Movie Review: I Got a Monster

Documentary on the Gun Trace Task Force puts the focus where it belongs—on the victims.

When, within the span of a several months, two books about the Gun Trace Task Force, Baynard Woods and Brandon Soderberg’s I Got a Monster and Justin Fenton’s We Own This City, came out I thought, “Do we really need two consecutive books on this subject?”

That was, of course, incredibly shortsighted on my part. There are many stories to be told about the Gun Trace Task Force—and likely many more to be told.

We can get a sense of the different approaches the writers took by comparing the adaptations that emerged from their books.

Last year, David Simon turned Fenton’s book into an incendiary mini-series. The slightly fictionalized series focused largely on the members of the Task Force themselves, especially the group’s swaggering leader, the cocky “supercop” Wayne Jenkins (played with menacing charisma by Jon Bernthal) and the various law enforcement officers who brought him down.

Conversely, I Got a Monster—the title is a direct quote from Jenkins, a reference to a really big potential score—has been turned into a 91-minute documentary, directed by Kevin Casanova Abrams.
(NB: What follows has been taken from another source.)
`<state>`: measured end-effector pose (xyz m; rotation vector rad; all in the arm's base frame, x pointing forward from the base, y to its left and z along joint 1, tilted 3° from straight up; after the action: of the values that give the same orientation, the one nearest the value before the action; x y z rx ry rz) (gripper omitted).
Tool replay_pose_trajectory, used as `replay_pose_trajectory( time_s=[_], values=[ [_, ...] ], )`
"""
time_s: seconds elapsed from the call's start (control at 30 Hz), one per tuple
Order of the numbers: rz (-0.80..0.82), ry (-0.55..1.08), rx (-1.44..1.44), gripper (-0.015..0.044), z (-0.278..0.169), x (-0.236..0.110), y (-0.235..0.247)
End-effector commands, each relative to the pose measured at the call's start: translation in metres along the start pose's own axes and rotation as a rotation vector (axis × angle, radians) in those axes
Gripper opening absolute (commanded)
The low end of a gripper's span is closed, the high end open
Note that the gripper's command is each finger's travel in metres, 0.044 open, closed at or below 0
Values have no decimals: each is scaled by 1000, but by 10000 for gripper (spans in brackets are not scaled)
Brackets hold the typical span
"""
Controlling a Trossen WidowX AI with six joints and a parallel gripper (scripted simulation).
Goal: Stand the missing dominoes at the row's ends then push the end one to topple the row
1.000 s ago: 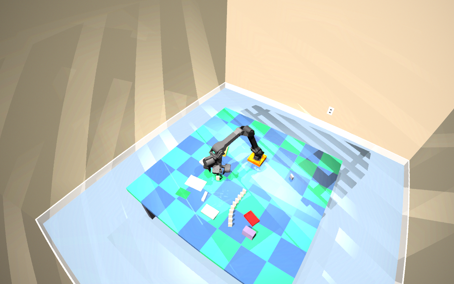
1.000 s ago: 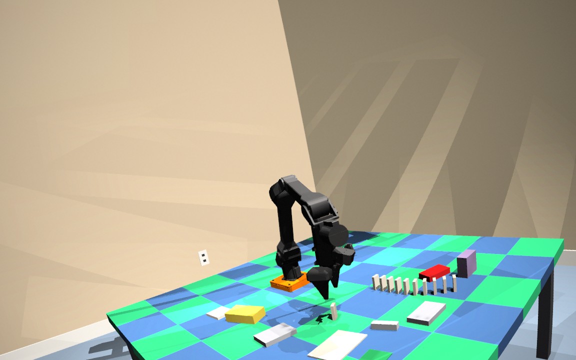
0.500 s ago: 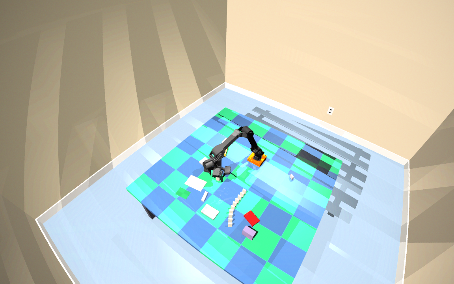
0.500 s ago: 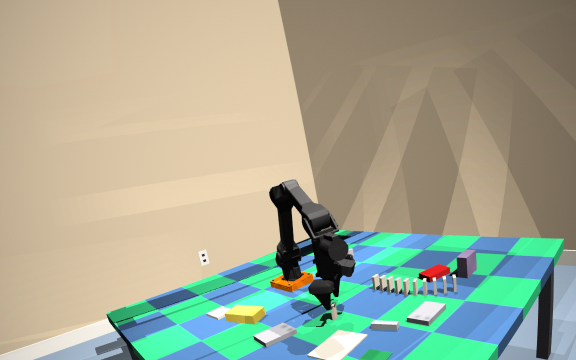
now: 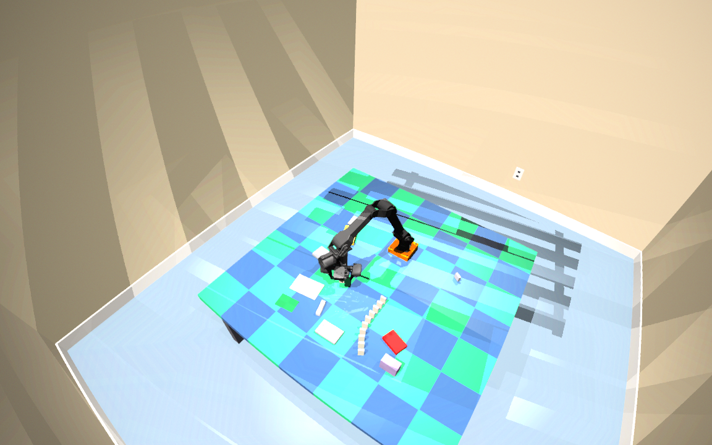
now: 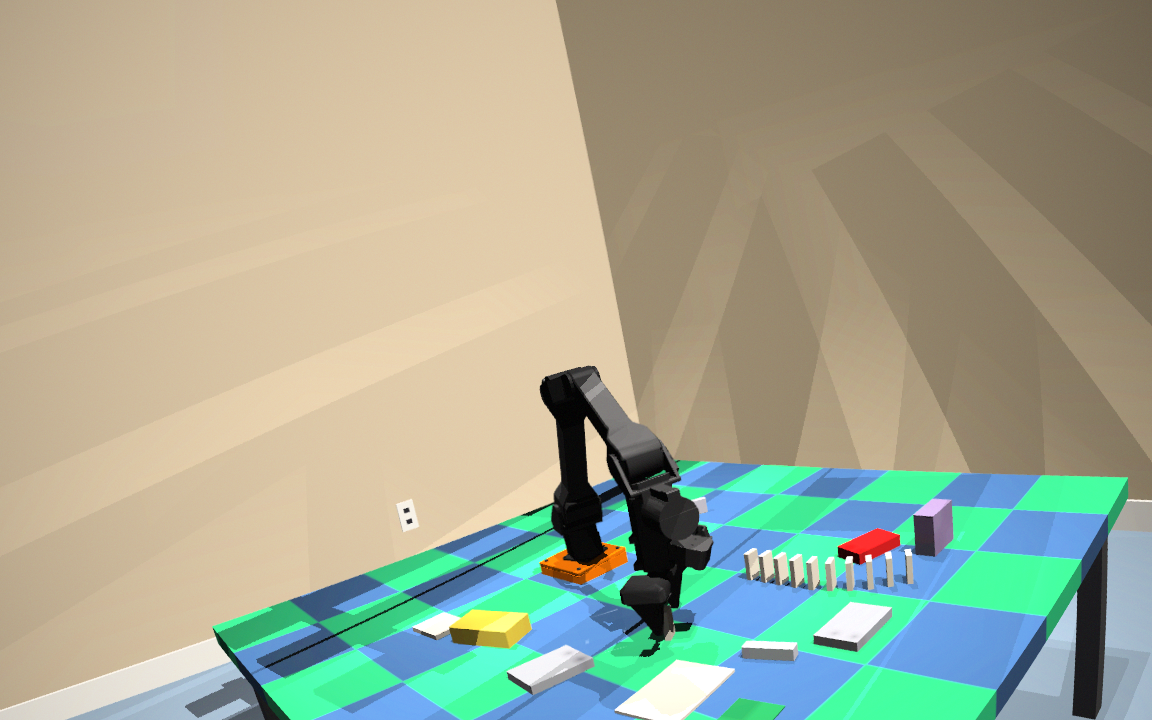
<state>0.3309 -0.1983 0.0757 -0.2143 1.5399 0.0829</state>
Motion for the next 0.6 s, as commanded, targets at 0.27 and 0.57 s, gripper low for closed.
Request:
replay_pose_trajectory(
  time_s=[0.27,0.57],
  values=[
    [12,6,-6,230,-2,6,2],
    [12,6,-6,107,-2,6,2]
  ],
)
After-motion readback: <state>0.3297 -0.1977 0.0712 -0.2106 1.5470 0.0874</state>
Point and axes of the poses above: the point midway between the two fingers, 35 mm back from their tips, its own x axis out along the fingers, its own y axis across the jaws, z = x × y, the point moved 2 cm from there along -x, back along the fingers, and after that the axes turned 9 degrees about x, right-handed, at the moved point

It is focused much more on the victims of Jenkins’ rogue gang, and the infuriating miscarriages of justice they were subjected to.

The film’s main character, if you will, is defense lawyer Ivan Bates, now the Baltimore State’s Attorney. He was one of the people who began to see a pattern in Jenkins’ corrupt policing and he represented many of the Task Force’s victims.

“The signs were there,” he says early in the film “We just didn’t pay attention.”

Bates comes across as a lawyer who really cares about justice and understands the dangers of systemic inequality—which bodes well for the city.

One thing Bates makes clear is how difficult it is to go up against a cop in court. The entire system is built to believe cops and distrust the people they’ve arrested. Jenkins’ gig was particularly insidious. He stole from people—some criminals, many not—planted drugs and money on them, and then arrested them. Once they were in the system, he and his merry band of badged marauders had the upper hand. Indeed, at one point, Bates has body cam footage of Jenkins breaking into a victim’s home and it’s not enough to sway a judge.

Another maddening point raised by the film: It’s very difficult to access an Internal Affairs report. So you can have a cop with multiple IA violations, as Jenkins did, and not be able to see the file, let alone reference it in court.

The film features some wonderful drone footage of Baltimore and tons of interviews with victims, law enforcers, and even Jenkins’ colorful man on the outside, gambler, drug dealer, and bail-bondsman Donny Stepp. Bald, muscular, and incredibly frank about his encounters with Jenkins—and his own less than virtuous role in the enterprise—he’s like a character straight out of a mafia film.

Both Woods and Soderberg are featured in the film—with Woods in particular proving to be an excellent raconteur (anyone who’s ever had a beer with him at Alonso’s already knew that). They are able to fill in the blanks in the story whenever it’s needed.

Among the victims, perhaps most heartbreaking are Jamal and Jovonne Walker, married party planners, who were found by Jenkins with $40,000 in cash in their car. Of course, he took this to mean that they were drug dealers. He arrested Jamal, and then illegally searched the Walkers’ home—while their children were sleeping. Jovonne was so scared of these plain-clothed men raiding her home, she called the police. And guess what happened? She was arrested for her trouble.

One of the film’s most stirring subjects is Levar Mullen, who spent 40 months in prison as a result of the Gun Trace Task Force, and is now an arabber. The arabbers’ stable is an oasis for him in the middle of a chaotic city. There is still something beautiful and surreal about the image of a man on a horse in the middle of a major metropolis. And it’s wonderful that Mullen has at last found peace.

However, even as Jenkins and most of his gang members are serving time in federal prison and his victims released from jail, justice has still not been fully served.

One victim is homeless. Many lost jobs and years of their lives in prison. Jovonne Walker says her arrest is still on her record, despite the circumstances surrounding it. But the film leaves room for at least a shred of optimism. As long as there are people willing to work toward justice, all hope is not lost.

As one community leader is shown shouting during a Freddie Gray rally, “There’s no justice, there’s just us.”


I Got a Monster opens tomorrow at the Charles Theatre. It is also available to stream on Amazon and Apple TV.


*An earlier draft of this review misstated the release timeline of the two books about the Gun Trace Task Force.